## [Exercise objective]
Everything in the listing below from the line containing "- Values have" through the line containing "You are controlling" must be repeated exactly; the remaining lines are not wanted.

★ ★ ★

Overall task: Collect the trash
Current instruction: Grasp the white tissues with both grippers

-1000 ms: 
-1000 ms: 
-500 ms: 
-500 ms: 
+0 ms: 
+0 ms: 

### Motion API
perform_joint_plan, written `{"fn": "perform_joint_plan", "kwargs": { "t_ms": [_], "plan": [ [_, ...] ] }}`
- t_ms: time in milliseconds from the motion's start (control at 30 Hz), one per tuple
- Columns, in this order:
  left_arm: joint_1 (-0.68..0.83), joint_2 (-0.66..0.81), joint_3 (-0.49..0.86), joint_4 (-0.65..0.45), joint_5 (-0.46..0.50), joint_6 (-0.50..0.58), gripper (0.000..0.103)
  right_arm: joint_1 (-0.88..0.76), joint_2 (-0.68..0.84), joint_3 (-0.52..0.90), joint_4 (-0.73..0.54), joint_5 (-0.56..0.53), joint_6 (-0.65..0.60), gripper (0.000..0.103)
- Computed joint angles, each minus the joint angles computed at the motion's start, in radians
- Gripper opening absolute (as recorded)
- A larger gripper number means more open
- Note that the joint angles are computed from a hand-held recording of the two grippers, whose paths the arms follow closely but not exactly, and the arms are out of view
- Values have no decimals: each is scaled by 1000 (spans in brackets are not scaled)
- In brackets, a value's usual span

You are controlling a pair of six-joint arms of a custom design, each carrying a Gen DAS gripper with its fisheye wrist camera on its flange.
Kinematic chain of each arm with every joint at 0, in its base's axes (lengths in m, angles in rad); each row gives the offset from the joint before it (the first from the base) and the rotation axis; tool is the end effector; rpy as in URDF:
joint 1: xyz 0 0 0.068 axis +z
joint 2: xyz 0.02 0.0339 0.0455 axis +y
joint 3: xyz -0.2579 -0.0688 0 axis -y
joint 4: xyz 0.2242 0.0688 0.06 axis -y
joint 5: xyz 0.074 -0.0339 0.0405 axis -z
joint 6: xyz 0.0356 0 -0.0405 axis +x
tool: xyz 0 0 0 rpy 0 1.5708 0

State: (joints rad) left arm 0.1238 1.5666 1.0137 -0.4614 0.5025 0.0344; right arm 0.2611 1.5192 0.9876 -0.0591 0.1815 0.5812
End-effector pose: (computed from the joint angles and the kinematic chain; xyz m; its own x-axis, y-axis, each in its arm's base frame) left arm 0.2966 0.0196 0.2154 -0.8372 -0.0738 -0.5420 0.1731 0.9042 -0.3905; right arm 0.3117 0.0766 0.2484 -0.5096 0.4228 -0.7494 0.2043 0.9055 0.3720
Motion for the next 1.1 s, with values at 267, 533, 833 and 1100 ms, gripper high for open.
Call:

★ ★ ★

## [Solution]
- Values have no decimals: each is scaled by 1000 (spans in brackets are not scaled)
- In brackets, a value's usual span

You are controlling a pair of six-joint arms of a custom design, each carrying a Gen DAS gripper with its fisheye wrist camera on its flange.

The exercise requires nothing further.